*Task instructions*
Would you transcribe the listing exactly as it stands, minus any images?

*Source material*
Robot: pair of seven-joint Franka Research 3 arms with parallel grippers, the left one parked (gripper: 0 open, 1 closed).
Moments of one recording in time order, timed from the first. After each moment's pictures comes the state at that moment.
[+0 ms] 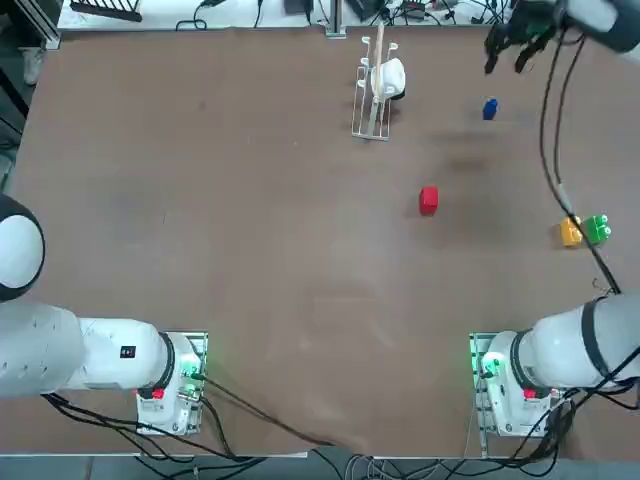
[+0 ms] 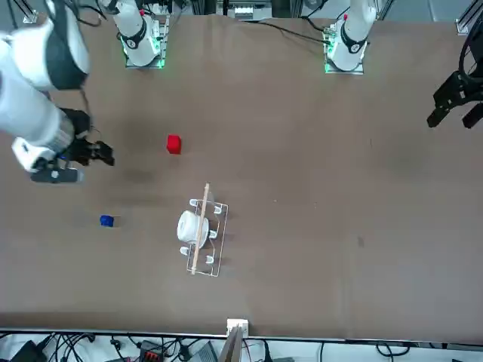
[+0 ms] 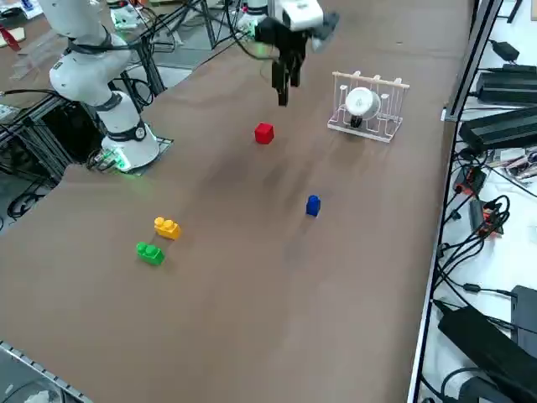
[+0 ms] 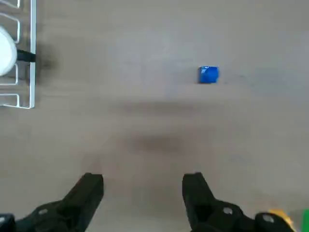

*Response below*
Robot: pair of seven-joint Franka Research 3 arms with parallel grippers, the left one parked (gripper: 0 open, 1 closed).
Moments of one recording in time order, timed from the first. After each moment's pictures comes the state at that moment.
[+0 ms] 
[+0 ms] 
[+0 ms] 
[+0 ms] 

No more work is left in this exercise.